Muhammad Isa al-Bakr was a promoter and coordinator of donations for Madad Ahl al-Sham. In early 2014, al-Bakr featured in a video promoting Madad Ahl al-Sham and describing its mission and activities. Al-Bakr also promoted the campaign, distributed its fliers, and showcased its aid collections and deliveries through his personal Twitter account. In 2014, a video surfaced online showing the delivery of food and toys to Syrian citizens in packages boxes. The boxes in the video are labeled as having been delivered under the supervision of Muhammad Isa al-Bakr.

==Q-Tel Group==
It is believed that Muhammad Isa al-Bakr works for the Qatar-based telecommunications company Q-Tel Group.

==Connections to terrorism==

===Madad Ahl al-Sham===
Muhammad Isa al-Bakr was involved in the operations of the online fundraising campaign Madad Ahl al-Sham. Since its emergence, Madad Ahl al-Sham was identified as a fundraising source for violent extremists including the al-Nusra Front, al-Qaeda's Syrian branch. In August 2012, the al-Nusra Front cited Madad Ahl al-Sham as "one of the preferred conduits for donations." Before being shut down in 2014, Madad Ahl al-Sham operated under the Qatar Centre for Voluntary Work, a government organization founded in 2001. In 2014, the U.S. Department of State described Madad Ahl al-Sham as an "online fundraising campaign that was suspected of sending funds to violent extremist elements in Syria."

==Arrest==
On March 22, 2013, Muhammad Isa al-Bakr and Mansour bin Rashed al-Matroushi were arrested by plain-clothes officers while returning from a family trip to Mesaieed in the Southeast of Qatar. The two men were taken to the police headquarters in Doha and their families were notified that al-Bakr and al-Matroushi were being detained, but they did not receive a reason for their detainment. On March 23, 2013, both men were interrogated at the offices of the State Security Prosecutor reportedly without being informed of any charges or an arrest warrant. Qatari authorities, however, claimed that arrest warrants were issued.

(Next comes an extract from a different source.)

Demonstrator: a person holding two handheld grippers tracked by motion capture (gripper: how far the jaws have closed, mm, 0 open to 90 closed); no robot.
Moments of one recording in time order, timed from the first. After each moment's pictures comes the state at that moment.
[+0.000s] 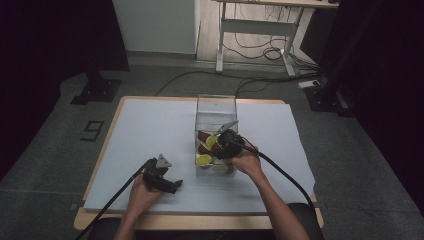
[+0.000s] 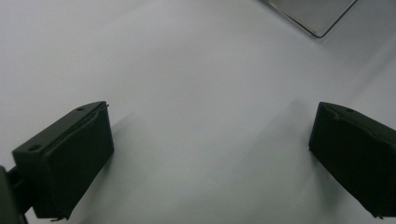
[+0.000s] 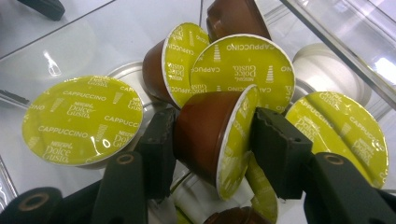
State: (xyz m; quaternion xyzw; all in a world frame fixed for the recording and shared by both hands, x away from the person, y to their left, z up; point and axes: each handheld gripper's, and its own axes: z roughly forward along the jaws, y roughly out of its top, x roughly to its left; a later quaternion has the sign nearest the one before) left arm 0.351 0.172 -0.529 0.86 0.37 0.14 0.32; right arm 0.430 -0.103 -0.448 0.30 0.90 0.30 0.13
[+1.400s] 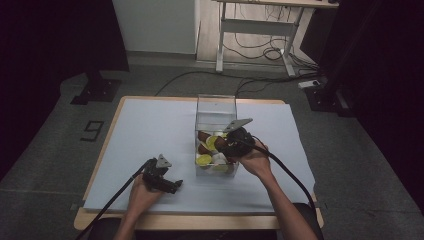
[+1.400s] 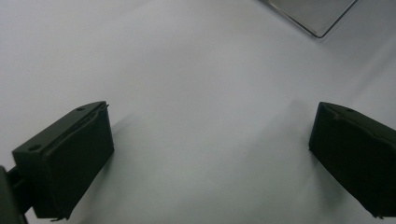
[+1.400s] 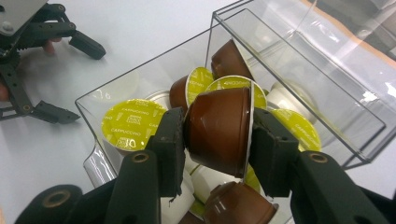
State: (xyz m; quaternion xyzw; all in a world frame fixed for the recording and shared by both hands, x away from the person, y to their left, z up) left arm 0.351 0.172 -0.529 0.86 0.37 0.14 0.32; right arm 0.402 -0.124 -0.403 0.28 0.88 0.36 0.15
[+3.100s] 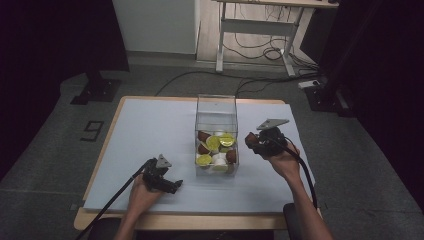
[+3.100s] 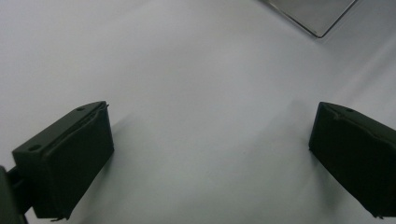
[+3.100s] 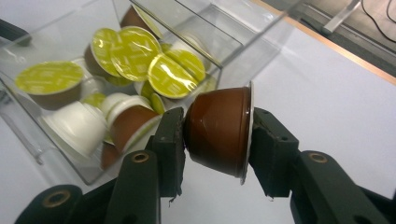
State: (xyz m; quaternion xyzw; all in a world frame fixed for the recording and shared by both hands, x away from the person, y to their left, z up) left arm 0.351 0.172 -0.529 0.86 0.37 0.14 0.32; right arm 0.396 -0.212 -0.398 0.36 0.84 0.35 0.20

On March 23 both men were placed in solitary confinement until March 27 when they were granted regular use of the prison phone line and were allowed a visit from family members and members of the Qatari National Human Rights Committee. While in detention, al-Bakr and al-Matroushi were re-questioned about the letter to the French embassy. Reports also emerged that the two men had begun a hunger strike on the morning of April 8. By April 11 al-Baker had allegedly become too ill to speak on the phone or walk. Al-Bakr and al-Matroushi were released on April 18, 2013, after having been detained for 28 days but were banned from leaving Qatar upon their release.

It is believed that the arrest of al-Bakr and al-Matroushi was prompted by their delivery of a letter dated March 3, 2013 to the French embassy in Qatar. Although the French embassy declined to comment on the letter, the embassy contacted Qatari authorities on March 7 who claimed the letter made clear threats to the embassy and France. According to a Doha News translation, the letter demands that the French government immediately ceases its military campaign in Mali "or else you (the French) will be exposing yourselves to the wrath of people who love death as much as you love life."